This past week an article appeared about magpies grieving
for their dead Mail OnLine. I don't know if anyone can say what emotions
another species is experiencing, let alone another of our own species,
human. By studying avian behavior,
however, it does seem to me that birds do experience emotion, and part of those
emotions may include sadness, confusion, and loneliness. When working as an
avian veterinarian, I've seen parrots whose mates have died going into
"mourning" by being quiet, still, and refusing to eat for a day or
longer. I imagine that bird brains, like
our own, need to rewire after losing another individual that was so much a part
of a social, cultural, and neural network.

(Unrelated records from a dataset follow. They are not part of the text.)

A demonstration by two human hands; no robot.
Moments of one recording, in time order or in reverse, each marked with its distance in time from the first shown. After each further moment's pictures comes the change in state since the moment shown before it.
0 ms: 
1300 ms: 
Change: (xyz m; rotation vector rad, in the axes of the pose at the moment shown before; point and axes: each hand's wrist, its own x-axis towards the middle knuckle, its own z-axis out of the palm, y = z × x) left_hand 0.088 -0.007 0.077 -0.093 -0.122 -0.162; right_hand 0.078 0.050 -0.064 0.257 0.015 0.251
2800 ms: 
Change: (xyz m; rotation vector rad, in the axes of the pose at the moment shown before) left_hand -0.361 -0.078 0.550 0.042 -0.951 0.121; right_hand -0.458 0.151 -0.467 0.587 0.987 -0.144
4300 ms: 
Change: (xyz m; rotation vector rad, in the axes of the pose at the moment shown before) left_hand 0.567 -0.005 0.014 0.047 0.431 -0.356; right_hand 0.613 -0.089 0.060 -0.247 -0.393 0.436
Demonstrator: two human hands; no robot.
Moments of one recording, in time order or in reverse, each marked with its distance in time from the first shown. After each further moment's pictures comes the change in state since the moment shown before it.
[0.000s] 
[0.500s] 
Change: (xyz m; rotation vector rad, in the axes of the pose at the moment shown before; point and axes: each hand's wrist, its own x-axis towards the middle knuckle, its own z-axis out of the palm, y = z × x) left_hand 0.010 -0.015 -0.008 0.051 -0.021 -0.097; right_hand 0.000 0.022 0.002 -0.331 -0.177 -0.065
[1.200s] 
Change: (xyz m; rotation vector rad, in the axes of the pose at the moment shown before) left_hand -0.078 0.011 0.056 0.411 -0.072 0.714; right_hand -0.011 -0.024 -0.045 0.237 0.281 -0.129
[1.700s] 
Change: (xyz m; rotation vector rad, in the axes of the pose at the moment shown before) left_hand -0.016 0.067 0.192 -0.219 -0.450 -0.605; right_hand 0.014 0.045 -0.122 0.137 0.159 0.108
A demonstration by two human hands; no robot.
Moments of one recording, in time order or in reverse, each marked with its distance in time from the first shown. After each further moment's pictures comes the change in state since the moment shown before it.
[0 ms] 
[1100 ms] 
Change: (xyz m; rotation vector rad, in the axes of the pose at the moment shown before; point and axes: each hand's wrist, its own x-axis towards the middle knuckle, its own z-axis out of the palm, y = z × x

This liminal time we humans know as grieving.
Once when a teenager
I saw a Northern Flicker grieving.
I was a teenager on an errand with my father driving when the car in
front of us struck a flicker. The mate
that had been flying ahead, turned, and flew back to the ground to stand by his
companion. My father stopped the car to
see if there was anything we could do. There wasn't.
Her beauty was now stilled. We could not believe that the male bird did not fly away as we approached, his
quiet stillness beyond words. I could
never really guess what my father was thinking or feeling, he being rather stoic and undemonstrative. On this occasion he had tears trailing down
his face to see such sadness and loss, echoed in his own heart I do believe.
I never asked him what the dead bird meant to him, or the
loyalty of her mate. I did not ask the surviving
flicker either. Furthermore, science and
cognitive ethology may never answer what magpies or parrots experience. But whatever other experience, I do believe
that emotions are the substance that makes up interspecies communion that sounds
along the ages as echoes of loss and joy in our hearts.